Today, at a time that the working class must educate, organise and lead itself in the course of the revolutionary struggle, when the revolution itself is directed not only against the established State power but also against capitalist exploitation, mass strikes appear as the natural method to mobilise the broadest proletarian layers into action, to revolutionise and organise them. Simultaneously it is a method by means of which to undermine and overthrow the established State power as well as to curb capitalist exploitation ...

In order that the working class may participate en masse in any direct political action, it must first organise itself, which above all means that it must obliterate the boundaries between factories and workshops, mines and foundries, it must overcome the split between workshops which the daily yoke of capitalism condemns it to. Therefore the mass strike is the first natural spontaneous form of every great revolutionary proletarian action.

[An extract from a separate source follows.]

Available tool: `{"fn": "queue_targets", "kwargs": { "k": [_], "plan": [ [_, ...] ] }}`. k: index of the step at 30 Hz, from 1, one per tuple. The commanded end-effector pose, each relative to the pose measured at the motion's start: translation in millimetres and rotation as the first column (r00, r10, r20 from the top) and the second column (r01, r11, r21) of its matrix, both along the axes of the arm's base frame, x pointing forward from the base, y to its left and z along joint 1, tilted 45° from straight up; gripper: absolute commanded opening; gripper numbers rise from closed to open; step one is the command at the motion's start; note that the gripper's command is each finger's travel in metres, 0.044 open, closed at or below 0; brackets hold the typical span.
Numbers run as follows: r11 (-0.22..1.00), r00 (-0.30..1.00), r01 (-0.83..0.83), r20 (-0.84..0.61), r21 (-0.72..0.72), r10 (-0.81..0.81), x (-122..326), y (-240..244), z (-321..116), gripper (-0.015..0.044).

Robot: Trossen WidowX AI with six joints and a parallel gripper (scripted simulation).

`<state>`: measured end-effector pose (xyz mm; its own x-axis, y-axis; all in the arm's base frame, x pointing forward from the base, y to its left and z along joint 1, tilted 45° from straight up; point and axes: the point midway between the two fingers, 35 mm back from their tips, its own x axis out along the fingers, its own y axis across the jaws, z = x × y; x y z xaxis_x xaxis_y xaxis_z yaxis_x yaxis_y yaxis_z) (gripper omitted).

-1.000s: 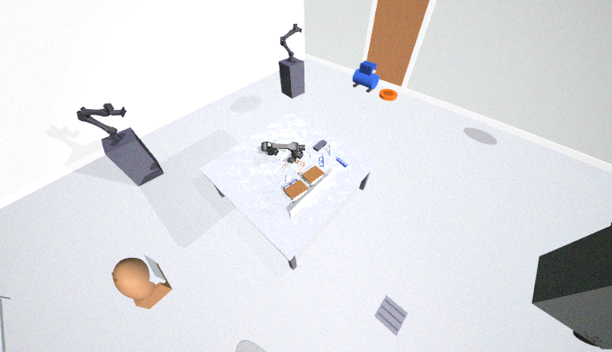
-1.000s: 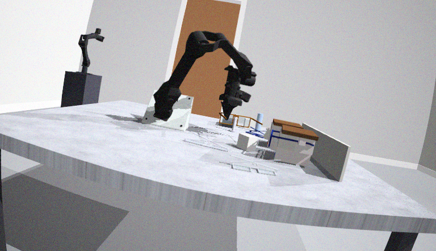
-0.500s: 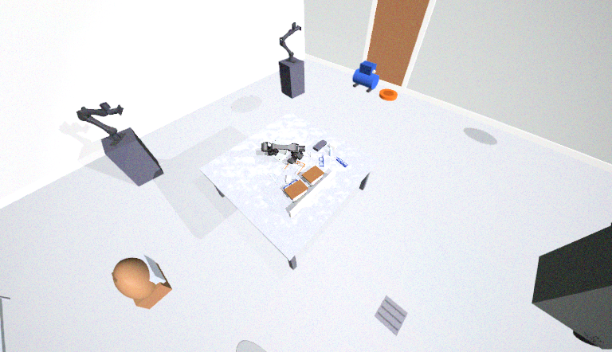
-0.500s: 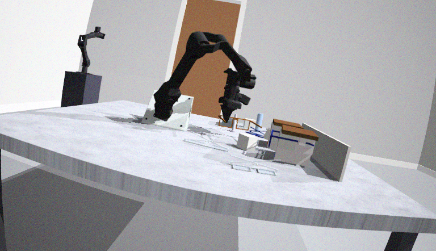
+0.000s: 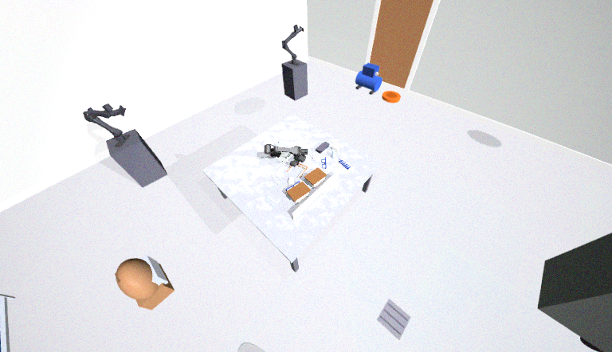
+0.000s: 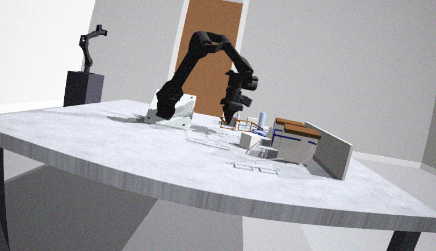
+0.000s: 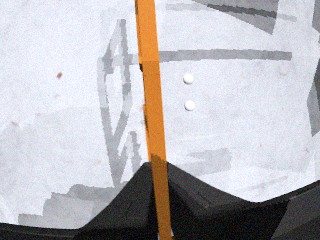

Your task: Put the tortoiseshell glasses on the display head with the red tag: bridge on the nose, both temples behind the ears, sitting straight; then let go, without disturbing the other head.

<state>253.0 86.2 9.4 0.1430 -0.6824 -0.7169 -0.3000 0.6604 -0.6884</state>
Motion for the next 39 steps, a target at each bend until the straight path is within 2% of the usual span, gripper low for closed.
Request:
{"fn": "queue_targets", "kwargs": {
  "k": [1,28,32,39],
  "plan": [
    [1.000,1.000,-0.005,-0.005,-0.006,0.005,-0.4,-3.4,-2.4,0.0000],
    [1.000,1.000,-0.004,-0.004,-0.010,0.004,-0.2,-19.7,-16.1,0.0000],
    [1.000,1.000,0.001,0.001,-0.004,-0.001,0.6,-16.9,-14.4,0.0105],
    [1.000,1.000,0.001,0.001,-0.004,-0.001,0.6,-17.0,-14.0,0.0107]
  ]
}}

The more industry becomes the prevalent form of the economy, the more prominent the role of the working class, and the more developed the conflict between labour and capital, the more powerful and decisive become the mass strikes. The earlier main form of bourgeois revolutions, the battle on the barricades, the open encounter with the armed State power, is a peripheral aspect of the revolution today, only one moment in the whole process of the mass struggle of the proletariat....

The movement does not go only in one direction, from an economic to a political struggle, but also in the opposite direction. Every important political mass action, after reaching its peak, results in a series of economic mass strikes. And this rule applies not only to the individual mass strike, but to the revolution as a whole.

With the spread, clarification and intensification of the political struggle not only does the economic struggle not recede, but on the contrary it spreads and at the same time becomes more organised and intensified. There exists a reciprocal influence between the two struggles. Every fresh attack and victory of the political struggle has a powerful impact on the economic struggle, in that at the same time as it widens the scope for the workers to improve their conditions and strengthens their impulse to do so, it enhances their fighting spirit.

After every soaring wave of political action, there remains a fertile sediment from which sprout a thousand economic struggles. And the reverse also applies. The workers’ constant economic struggle against capital sustains them at every pause in the political battle.

The economic struggle constitutes, so to speak, the permanent reservoir of working class strength from which political struggles always imbibe new strength. The untiring economic fight of the proletariat leads every moment to sharp isolated conflicts here and there from which explode unforeseen political struggles on an immense scale.

In a word, the economic struggle is the factor that advances the movement from one political focal point to another. The political struggle periodically fertilises the ground for the economic struggle. Cause and effect interchange every second.

Thus we find that the two elements, the economic and political, do not incline to separate themselves from one another during the period of the mass strikes in Russia, not to speak of negating one another, as pedantic schemes would suggest.'

Image: protestors in Nepal, where the issue of mass strikes has been of critical importance in recent months.